→ About this task:
Give the data again exactly, without its images.

◇ ◇ ◇

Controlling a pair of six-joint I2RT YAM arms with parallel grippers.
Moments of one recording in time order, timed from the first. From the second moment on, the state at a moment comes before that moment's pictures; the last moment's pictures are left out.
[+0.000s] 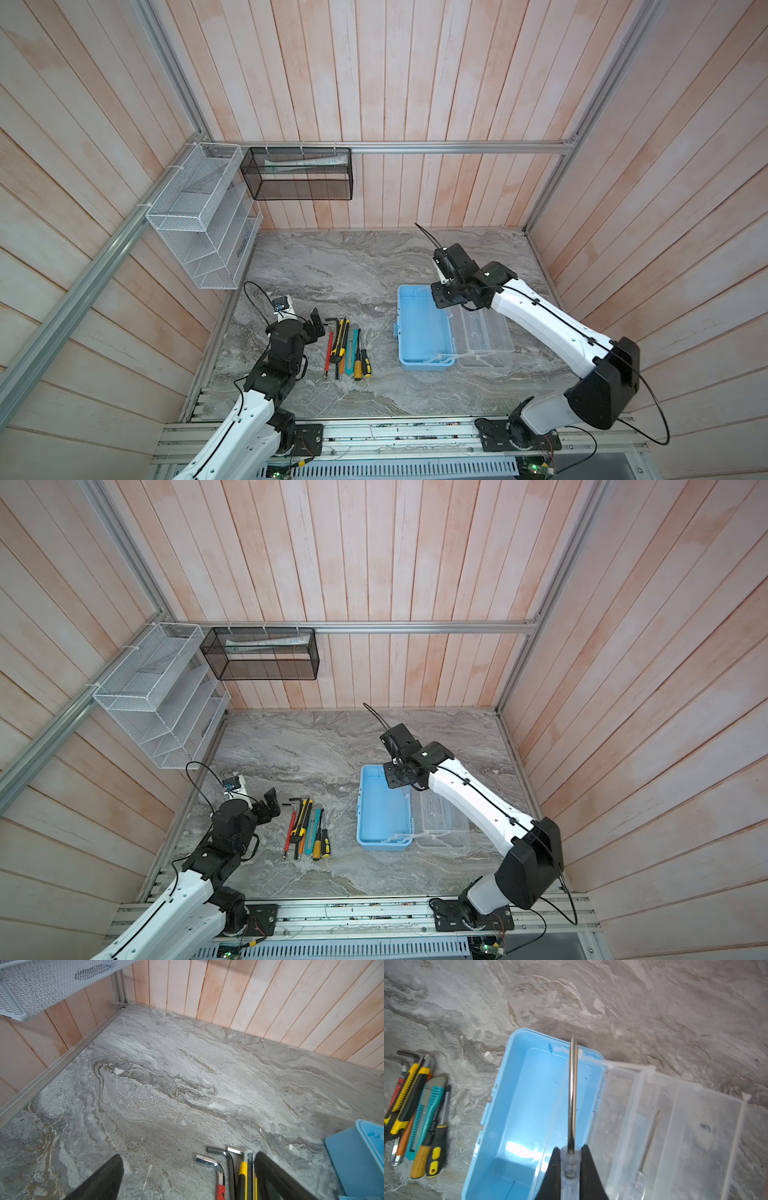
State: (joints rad) left arm -0.31 0.70 0.33 -0.09 -0.37 -0.36; right arm 0.64 1.45 1.34 -0.96 0.21 0.33
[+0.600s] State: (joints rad) left arm -0.31 0.72 0.33 -0.09 -0.37 -0.36; right arm 0.46 1.30 1.11 -0.93 0.23 0.34
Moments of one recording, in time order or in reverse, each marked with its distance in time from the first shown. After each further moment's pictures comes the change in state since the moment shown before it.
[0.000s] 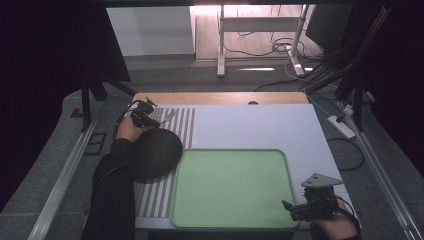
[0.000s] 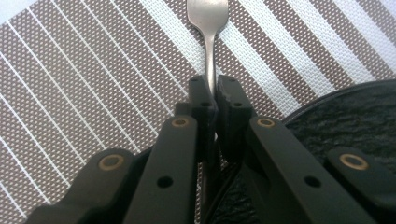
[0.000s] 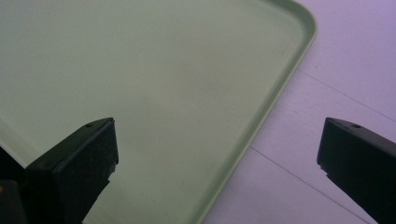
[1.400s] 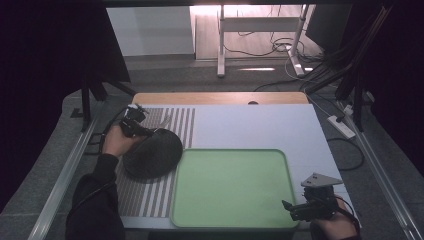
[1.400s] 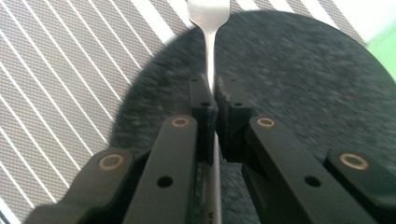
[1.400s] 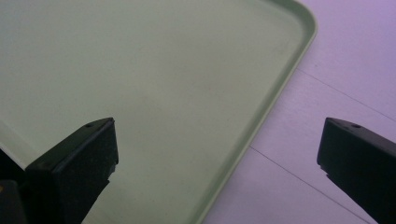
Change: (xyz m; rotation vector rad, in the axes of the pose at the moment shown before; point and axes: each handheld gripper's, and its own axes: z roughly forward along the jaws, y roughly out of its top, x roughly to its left) left arm -0.048 -0.042 -0.060 -0.003 -0.053 -0.063; right arm 0.000 0.000 0.001 0.003 -0.005 0.001
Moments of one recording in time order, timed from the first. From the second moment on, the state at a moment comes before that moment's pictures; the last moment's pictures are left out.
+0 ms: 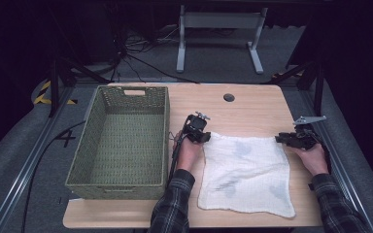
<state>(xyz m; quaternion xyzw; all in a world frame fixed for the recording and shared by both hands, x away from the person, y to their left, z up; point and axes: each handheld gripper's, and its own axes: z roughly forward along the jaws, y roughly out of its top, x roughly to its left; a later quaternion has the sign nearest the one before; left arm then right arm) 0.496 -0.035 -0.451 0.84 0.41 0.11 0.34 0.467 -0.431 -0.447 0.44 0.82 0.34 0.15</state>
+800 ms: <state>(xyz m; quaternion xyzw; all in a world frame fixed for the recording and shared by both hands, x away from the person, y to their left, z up) 0.492 -0.038 -0.452 0.84 0.40 0.11 0.36 0.458 -0.427 -0.442 0.42 0.82 0.35 0.16</state>
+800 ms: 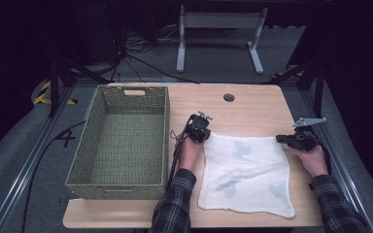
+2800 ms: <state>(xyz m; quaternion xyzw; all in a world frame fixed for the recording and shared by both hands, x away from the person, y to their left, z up) 0.417 -0.022 -0.460 0.83 0.42 0.17 0.33 0.435 -0.399 -0.449 0.38 0.85 0.33 0.16</state>
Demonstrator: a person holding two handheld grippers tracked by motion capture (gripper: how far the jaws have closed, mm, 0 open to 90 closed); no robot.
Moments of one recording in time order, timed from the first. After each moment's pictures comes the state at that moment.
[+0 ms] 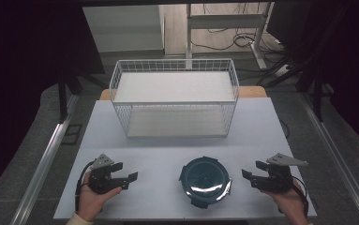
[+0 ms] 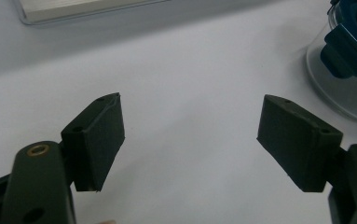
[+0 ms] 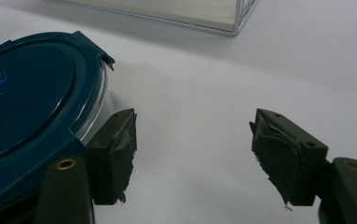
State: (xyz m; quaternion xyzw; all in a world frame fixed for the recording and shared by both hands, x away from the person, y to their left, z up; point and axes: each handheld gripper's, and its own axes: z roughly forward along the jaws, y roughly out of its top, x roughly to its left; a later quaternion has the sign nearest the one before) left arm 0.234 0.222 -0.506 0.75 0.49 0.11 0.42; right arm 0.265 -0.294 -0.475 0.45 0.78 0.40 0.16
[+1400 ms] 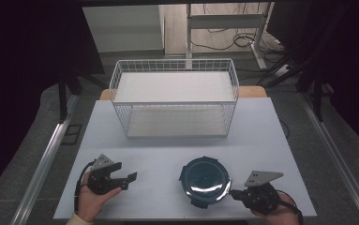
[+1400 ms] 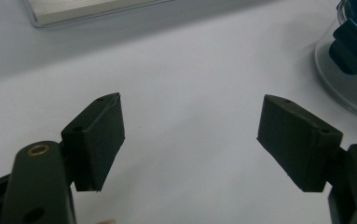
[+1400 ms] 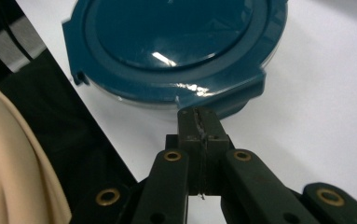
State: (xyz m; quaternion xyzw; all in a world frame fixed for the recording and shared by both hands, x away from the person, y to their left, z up) left arm 0.232 0.221 -0.505 0.76 0.49 0.13 0.41; right arm 0.220 -0.247 -0.467 0.30 0.89 0.34 0.07
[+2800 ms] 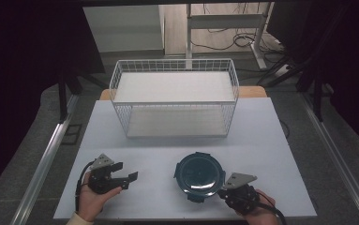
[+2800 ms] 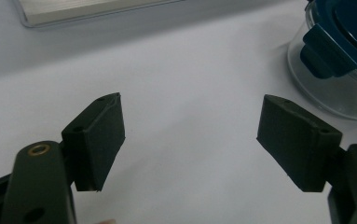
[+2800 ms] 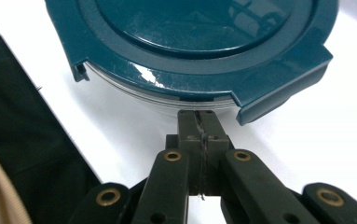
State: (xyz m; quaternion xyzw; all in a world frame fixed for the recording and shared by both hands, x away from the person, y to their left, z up) left arm 0.234 0.221 -0.506 0.75 0.49 0.11 0.43; right arm 0.220 -0.200 -0.484 0.30 0.90 0.30 0.12
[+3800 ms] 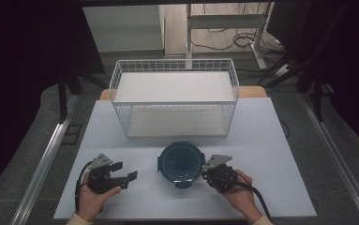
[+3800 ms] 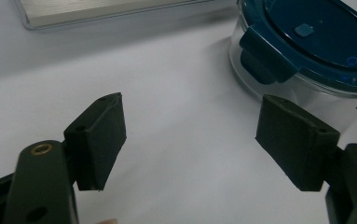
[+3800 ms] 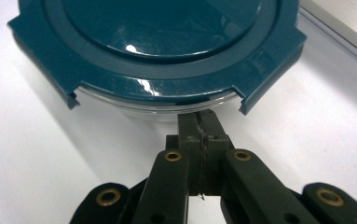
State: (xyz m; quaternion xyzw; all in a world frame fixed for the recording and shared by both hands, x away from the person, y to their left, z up) left arm 0.234 0.223 -0.505 0.75 0.49 0.11 0.43; right arm 0.272 -0.149 -0.486 0.28 0.90 0.30 0.14
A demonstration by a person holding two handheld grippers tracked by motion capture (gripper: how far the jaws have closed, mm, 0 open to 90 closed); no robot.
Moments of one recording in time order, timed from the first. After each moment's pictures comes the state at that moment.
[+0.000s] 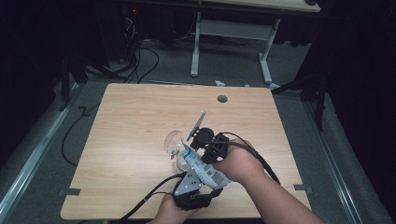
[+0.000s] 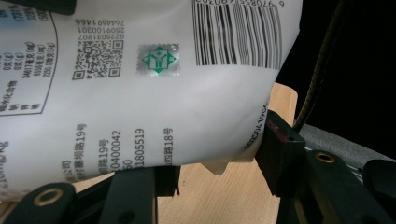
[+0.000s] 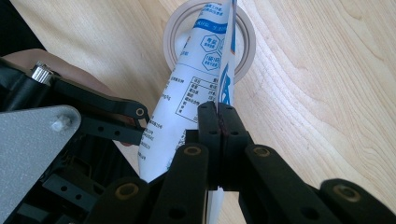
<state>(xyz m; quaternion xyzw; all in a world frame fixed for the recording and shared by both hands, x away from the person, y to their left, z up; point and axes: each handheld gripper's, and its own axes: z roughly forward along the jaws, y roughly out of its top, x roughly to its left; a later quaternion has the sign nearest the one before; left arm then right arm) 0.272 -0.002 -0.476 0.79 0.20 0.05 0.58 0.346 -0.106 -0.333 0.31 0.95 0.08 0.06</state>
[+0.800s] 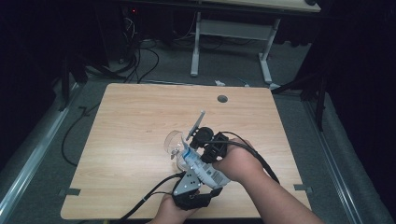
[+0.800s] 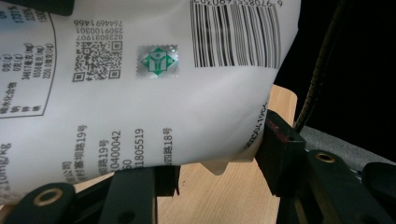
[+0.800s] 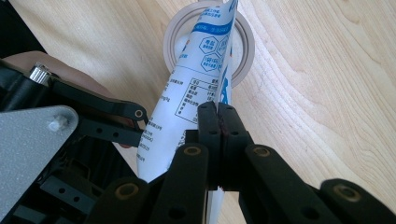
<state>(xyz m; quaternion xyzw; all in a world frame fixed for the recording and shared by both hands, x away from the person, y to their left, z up) 0.272 0.000 -0.475 0.79 0.20 0.05 0.58 0.347 -0.105 -0.331 0.31 0.95 0.08 0.07</state>
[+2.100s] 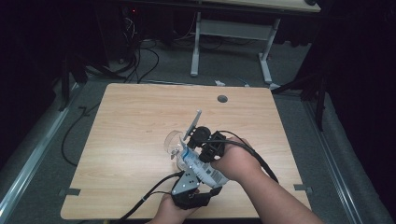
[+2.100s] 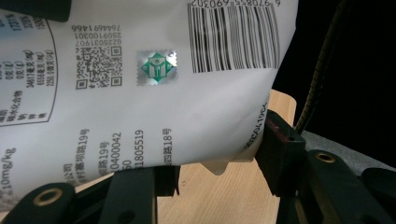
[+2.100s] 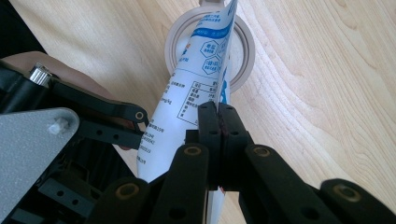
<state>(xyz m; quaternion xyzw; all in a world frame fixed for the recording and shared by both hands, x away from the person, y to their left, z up) 0.273 0.002 -0.473 0.78 0.20 0.05 0.59 0.348 -0.098 -0.329 0.30 0.95 0.07 0.07</state>
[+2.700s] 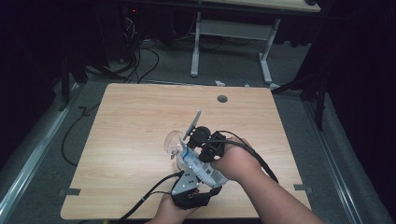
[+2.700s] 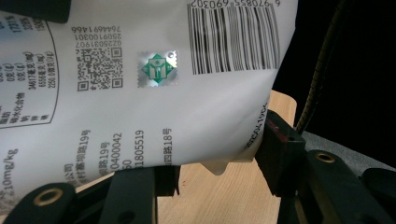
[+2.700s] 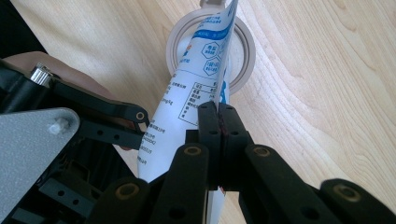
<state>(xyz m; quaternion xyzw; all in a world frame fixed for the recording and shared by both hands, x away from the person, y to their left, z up) 0.273 0.002 -0.472 0.78 0.20 0.06 0.59 0.347 -0.098 -0.328 0.29 0.95 0.08 0.07</state>
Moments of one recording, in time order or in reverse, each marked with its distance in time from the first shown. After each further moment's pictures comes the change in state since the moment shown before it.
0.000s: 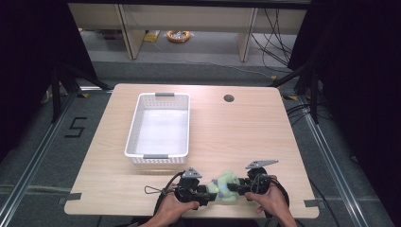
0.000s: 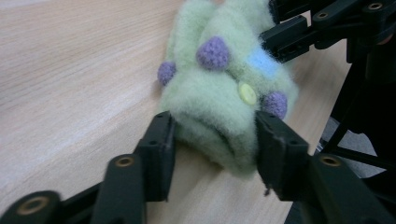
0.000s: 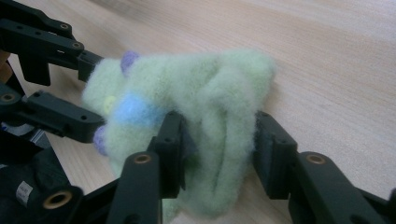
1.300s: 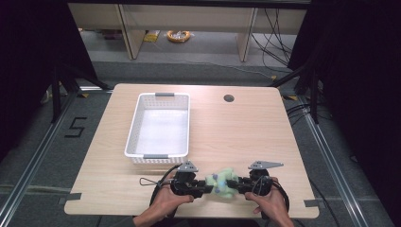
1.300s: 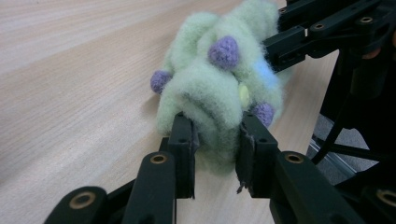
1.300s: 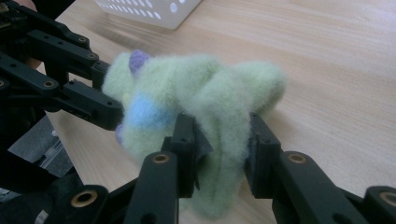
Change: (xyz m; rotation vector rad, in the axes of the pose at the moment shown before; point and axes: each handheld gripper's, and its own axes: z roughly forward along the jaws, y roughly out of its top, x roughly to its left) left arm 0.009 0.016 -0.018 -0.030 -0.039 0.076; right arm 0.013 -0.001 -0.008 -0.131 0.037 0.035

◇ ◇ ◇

→ Task result:
Controlling a pair of six-joint I2RT YAM arms with parallel grippers.
Moments of one recording in time order, timed from the first. From the second moment on, the state at a moment comes before that moment's pictures; the last moment's pictures are left out.
[+0.000s] 
State: (joints rad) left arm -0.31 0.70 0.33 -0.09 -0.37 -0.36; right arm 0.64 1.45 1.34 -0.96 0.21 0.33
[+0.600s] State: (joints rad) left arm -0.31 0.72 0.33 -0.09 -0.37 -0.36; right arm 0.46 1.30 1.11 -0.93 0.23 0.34
Moments of one recording, in time order or in reverse, each marked with its distance in time from the first shown. After each further moment's pictures comes the change in state since the moment shown before it.
[0.000s] 
[0.000s] 
[0.000s] 
[1.400s] 
[1.400s] 
[1.400s] 
Change: (xyz m; rotation vector rad, in the axes of the pose at the moment shown before; point and axes: each handheld gripper's, and its own axes: z roughly forward along the jaws, y roughly out of its top, x roughly to its left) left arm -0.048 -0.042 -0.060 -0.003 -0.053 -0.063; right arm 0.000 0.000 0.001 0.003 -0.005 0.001
Moments of one recording in time order, timed from the first. From the second moment on, the state at a moment comes before that moment's pictures; the last moment's pictures are left out.
+0 ms: 
<state>(xyz m; quaternion xyzw; all in a world frame fixed for the recording and shared by both hands, x away from the person, y to their left, z up; point and axes: each handheld gripper's, and its own axes: z roughly forward along the jaws, y roughly out of its top, x roughly to its left; a later quaternion has the sign nearest the one before; left arm then right arm) 0.496 -0.035 -0.451 0.84 0.41 0.11 0.34 0.467 -0.431 -0.447 0.44 0.82 0.34 0.15</state>
+800 ms: <state>(xyz m; quaternion xyzw; all in a world frame fixed for the recording and shared by both hands, x away from the person, y to their left, z up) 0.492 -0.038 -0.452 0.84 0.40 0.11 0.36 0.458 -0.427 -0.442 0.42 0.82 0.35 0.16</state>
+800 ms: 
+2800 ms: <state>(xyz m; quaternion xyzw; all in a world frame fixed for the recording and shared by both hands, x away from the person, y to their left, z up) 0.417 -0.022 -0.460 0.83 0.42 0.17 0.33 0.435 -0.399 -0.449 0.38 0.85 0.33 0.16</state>
Demonstrator: a person holding two handheld grippers tracked by motion capture (gripper: how far the jaws have closed, mm, 0 open to 90 closed); no robot.
Moments of one recording in time order, timed from the first. After each moment's pictures comes the state at that moment.
[+0 ms] 
[+0 ms] 
[+0 ms] 
State: (xyz m; quaternion xyzw; all in a world frame fixed for the recording and shared by both hands, x away from the person, y to their left, z up; point and axes: each handheld gripper's, and its own axes: z roughly forward along the jaws, y roughly out of its top, x roughly to its left; a later quaternion has the sign nearest the one before) left arm 0.234 0.222 -0.506 0.75 0.49 0.11 0.42; right arm 0.265 -0.294 -0.475 0.45 0.78 0.40 0.16
[+1400 ms] 
[+1400 ms] 
[+1400 ms] 
State: (xyz m; quaternion xyzw; all in a world frame fixed for the recording and shared by both hands, x away from the person, y to their left, z up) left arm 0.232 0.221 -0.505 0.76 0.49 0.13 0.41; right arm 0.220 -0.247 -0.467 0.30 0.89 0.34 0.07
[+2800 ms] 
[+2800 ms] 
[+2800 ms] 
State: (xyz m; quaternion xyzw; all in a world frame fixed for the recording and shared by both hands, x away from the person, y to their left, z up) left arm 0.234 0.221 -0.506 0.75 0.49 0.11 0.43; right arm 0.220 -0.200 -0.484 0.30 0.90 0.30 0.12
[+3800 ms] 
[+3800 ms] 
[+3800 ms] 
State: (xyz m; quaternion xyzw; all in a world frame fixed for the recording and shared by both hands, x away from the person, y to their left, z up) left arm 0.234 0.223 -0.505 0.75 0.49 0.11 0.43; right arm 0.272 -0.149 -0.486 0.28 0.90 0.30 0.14
A demonstration by a person holding two handheld grippers tracked by motion capture (gripper: how far the jaws have closed, mm, 0 open to 90 closed); no robot.
Moments of one recording in time order, timed from the first. After each moment's pictures comes the state at that moment.
[+0.000s] 
[+0.000s] 
[+0.000s] 
<state>(xyz m; quaternion xyzw; all in a world frame fixed for the recording and shared by both hands, x away from the person, y to their left, z up; point and axes: each handheld gripper's, and its own axes: z roughly forward along the jaws, y roughly out of its top, x roughly to its left; a later quaternion has the sign nearest the one before; left arm then right arm) 0.272 -0.002 -0.476 0.79 0.20 0.05 0.58 0.346 -0.106 -0.333 0.31 0.95 0.08 0.06</state>
[+0.800s] 
[+0.800s] 
[+0.800s] 
<state>(xyz m; quaternion xyzw; all in a world frame fixed for the recording and shared by both hands, x away from the person, y to their left, z up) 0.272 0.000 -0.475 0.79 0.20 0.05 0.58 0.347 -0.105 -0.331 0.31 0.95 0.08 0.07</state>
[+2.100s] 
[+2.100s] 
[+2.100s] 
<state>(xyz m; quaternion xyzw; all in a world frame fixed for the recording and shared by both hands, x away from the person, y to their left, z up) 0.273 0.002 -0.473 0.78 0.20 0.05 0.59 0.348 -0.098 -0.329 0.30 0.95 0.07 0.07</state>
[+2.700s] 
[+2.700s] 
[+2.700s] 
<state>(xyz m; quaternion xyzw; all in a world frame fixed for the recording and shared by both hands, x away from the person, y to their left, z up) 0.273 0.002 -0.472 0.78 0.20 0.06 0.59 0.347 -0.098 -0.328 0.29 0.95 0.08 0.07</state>
Moments of one recording, in time order or in reverse, each marked with its distance in time from the first shown. After each further moment's pictures comes the change in state since the moment shown before it.
0.000s: 
0.000s: 
0.000s: 
1.300s: 
1.300s: 
1.300s: 
Change: (xyz m; rotation vector rad, in the axes of the pose at the moment shown before; point and axes: each handheld gripper's, and its own axes: z roughly forward along the jaws, y roughly out of its top, x roughly to its left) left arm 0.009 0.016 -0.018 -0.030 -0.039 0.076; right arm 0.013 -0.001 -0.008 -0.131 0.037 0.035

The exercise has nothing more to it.